TASK ITEM:
From the listing that follows, count the lines including "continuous" and give the number alone.

EXERCISE MATERIAL:
==========
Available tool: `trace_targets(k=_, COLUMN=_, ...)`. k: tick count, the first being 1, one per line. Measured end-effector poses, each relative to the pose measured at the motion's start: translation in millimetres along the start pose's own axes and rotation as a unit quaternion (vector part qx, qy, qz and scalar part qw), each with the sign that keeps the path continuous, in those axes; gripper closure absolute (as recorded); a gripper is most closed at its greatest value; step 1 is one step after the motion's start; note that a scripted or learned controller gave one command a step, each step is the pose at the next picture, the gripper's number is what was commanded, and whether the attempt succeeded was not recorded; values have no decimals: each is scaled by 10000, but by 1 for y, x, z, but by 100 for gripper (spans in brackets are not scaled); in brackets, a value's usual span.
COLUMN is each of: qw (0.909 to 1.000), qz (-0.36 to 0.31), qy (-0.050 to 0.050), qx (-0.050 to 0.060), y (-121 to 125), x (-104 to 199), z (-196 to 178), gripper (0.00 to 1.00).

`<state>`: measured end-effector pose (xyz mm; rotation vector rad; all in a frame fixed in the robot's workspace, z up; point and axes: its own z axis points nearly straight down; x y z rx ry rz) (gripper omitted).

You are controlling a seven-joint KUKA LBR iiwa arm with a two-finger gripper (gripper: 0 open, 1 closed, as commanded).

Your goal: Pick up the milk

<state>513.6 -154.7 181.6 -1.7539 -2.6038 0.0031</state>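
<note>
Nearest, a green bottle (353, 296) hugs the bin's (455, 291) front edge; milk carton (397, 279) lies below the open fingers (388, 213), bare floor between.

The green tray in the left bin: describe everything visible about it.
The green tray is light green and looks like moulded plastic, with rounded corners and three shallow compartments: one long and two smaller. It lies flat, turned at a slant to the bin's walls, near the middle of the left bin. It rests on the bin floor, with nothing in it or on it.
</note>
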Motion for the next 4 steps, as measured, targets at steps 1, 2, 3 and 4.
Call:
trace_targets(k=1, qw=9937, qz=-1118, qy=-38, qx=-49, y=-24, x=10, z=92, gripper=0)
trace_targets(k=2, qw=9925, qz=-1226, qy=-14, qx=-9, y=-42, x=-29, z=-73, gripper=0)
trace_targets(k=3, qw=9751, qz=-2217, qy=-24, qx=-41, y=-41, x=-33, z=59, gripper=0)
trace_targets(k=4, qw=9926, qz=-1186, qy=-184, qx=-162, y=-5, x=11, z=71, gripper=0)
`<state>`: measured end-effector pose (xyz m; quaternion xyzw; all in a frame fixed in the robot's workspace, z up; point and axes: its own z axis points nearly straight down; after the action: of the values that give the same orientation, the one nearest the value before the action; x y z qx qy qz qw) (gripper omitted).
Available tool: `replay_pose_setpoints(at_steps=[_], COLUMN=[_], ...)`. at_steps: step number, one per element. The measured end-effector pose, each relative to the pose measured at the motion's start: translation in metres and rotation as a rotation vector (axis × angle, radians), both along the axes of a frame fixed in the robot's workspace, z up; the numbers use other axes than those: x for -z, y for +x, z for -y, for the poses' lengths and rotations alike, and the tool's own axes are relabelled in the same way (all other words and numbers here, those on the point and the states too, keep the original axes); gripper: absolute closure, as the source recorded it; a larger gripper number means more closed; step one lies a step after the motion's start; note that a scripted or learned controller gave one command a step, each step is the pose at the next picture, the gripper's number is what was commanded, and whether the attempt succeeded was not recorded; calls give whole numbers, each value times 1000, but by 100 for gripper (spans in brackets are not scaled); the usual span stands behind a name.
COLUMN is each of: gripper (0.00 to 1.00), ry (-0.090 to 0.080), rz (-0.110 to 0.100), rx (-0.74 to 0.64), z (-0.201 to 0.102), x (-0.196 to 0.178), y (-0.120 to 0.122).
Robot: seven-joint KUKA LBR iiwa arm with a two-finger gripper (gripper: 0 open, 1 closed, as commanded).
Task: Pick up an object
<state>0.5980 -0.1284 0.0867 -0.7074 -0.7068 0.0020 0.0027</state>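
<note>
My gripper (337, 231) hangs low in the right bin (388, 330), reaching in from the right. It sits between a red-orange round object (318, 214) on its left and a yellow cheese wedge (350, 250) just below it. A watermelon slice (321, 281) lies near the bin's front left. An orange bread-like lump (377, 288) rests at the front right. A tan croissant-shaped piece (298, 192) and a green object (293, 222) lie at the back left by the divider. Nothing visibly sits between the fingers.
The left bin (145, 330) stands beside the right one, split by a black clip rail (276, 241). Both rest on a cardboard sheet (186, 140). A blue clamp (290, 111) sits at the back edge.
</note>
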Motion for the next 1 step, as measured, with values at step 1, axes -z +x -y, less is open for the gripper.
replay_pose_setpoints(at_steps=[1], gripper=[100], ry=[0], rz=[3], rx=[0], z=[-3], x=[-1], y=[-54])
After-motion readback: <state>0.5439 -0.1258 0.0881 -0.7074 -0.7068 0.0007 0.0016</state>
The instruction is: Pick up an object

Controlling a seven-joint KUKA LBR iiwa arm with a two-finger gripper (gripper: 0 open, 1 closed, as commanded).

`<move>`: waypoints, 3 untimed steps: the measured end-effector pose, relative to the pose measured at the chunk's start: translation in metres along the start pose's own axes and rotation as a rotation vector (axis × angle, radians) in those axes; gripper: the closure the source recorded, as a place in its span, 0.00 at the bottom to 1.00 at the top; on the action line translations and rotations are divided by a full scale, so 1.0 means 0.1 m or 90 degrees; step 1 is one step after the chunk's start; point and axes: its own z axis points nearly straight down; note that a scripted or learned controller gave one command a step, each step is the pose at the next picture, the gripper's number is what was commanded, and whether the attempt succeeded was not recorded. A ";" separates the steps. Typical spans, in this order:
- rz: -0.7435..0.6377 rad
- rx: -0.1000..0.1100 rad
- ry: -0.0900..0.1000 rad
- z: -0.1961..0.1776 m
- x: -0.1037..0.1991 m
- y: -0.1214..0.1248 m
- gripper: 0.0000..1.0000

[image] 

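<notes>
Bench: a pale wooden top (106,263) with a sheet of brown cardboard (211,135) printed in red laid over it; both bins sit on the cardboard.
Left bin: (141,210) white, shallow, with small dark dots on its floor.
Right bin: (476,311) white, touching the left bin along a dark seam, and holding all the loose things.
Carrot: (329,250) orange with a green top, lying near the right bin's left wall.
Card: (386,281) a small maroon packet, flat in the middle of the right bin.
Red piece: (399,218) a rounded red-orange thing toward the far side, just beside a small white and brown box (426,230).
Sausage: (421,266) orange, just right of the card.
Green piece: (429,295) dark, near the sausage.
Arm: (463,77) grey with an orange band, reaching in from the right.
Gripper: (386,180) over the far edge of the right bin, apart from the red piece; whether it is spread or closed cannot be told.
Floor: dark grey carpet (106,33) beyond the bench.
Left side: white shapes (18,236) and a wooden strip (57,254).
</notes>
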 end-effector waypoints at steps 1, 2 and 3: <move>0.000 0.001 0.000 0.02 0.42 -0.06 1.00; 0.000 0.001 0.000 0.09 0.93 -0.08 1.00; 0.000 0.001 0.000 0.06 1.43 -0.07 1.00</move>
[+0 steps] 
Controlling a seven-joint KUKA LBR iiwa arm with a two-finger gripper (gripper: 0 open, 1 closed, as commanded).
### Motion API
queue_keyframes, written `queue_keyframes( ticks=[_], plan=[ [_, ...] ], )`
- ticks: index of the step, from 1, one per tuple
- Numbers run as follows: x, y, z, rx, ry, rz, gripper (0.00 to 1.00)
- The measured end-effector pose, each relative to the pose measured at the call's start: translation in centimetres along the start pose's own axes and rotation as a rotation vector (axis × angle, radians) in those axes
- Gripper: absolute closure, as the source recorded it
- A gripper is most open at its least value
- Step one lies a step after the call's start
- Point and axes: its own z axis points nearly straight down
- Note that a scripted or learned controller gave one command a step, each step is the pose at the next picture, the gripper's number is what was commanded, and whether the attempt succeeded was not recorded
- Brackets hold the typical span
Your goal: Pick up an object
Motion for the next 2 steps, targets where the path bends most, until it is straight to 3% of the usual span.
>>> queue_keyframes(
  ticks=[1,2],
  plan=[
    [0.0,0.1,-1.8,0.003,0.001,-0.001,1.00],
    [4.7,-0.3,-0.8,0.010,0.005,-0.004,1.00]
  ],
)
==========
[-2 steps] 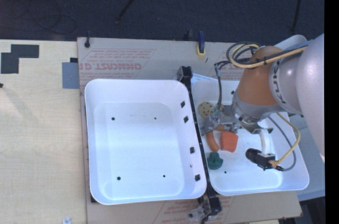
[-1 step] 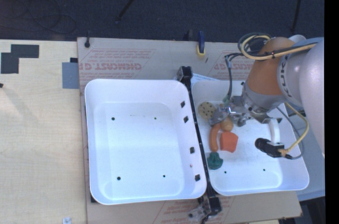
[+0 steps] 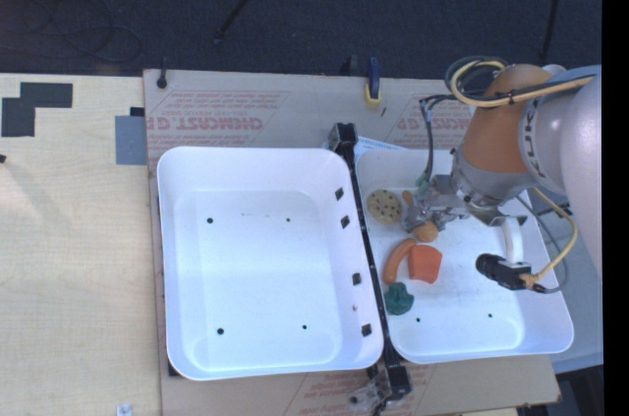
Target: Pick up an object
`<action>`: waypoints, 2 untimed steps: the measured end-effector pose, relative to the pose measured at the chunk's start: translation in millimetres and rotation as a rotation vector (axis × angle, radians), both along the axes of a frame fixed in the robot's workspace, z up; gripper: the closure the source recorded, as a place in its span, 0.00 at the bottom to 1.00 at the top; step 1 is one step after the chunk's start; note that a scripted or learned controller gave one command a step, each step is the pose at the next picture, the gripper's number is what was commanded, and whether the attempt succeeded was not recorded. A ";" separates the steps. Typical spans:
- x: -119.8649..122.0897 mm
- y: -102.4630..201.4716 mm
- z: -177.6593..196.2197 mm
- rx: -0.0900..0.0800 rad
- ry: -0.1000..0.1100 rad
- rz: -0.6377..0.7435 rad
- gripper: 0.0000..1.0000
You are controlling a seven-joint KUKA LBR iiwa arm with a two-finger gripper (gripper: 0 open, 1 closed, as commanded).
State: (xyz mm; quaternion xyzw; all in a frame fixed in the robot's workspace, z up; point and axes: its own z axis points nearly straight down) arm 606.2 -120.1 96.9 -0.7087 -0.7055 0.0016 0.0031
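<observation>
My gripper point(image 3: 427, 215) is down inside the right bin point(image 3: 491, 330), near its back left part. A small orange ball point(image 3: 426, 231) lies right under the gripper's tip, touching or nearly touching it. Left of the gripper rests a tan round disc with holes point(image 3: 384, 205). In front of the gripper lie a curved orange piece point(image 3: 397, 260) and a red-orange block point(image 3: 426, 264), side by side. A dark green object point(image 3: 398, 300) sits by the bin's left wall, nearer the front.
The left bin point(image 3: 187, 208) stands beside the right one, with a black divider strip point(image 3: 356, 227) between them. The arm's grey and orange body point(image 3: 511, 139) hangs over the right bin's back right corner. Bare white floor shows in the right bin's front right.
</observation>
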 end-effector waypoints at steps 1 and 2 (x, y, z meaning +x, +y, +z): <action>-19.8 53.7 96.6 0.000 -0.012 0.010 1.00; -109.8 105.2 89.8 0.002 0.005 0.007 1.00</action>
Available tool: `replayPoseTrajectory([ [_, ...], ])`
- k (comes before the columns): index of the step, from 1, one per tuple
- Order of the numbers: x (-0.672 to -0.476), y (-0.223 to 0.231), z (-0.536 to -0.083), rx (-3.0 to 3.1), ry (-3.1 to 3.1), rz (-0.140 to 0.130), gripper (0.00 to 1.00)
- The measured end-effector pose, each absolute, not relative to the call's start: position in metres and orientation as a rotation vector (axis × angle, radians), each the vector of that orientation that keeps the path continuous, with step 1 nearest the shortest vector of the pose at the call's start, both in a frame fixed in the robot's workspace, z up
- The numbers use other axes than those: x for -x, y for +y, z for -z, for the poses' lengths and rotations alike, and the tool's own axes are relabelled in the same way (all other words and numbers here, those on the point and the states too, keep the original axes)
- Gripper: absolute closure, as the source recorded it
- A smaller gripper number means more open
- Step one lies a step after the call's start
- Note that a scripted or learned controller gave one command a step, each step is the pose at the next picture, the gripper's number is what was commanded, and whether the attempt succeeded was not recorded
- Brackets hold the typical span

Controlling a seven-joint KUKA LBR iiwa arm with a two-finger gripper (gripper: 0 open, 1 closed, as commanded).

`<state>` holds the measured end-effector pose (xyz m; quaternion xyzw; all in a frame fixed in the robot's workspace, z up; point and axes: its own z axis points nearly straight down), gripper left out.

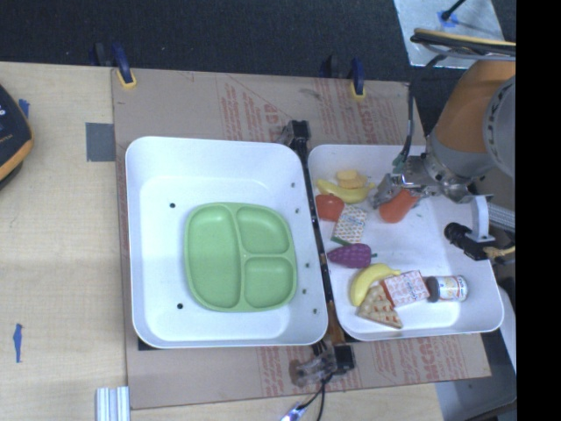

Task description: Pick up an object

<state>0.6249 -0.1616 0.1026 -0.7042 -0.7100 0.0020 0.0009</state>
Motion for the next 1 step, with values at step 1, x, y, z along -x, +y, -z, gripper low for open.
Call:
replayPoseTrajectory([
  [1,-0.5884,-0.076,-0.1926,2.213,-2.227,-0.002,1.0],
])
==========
FINAL ANSWER:
2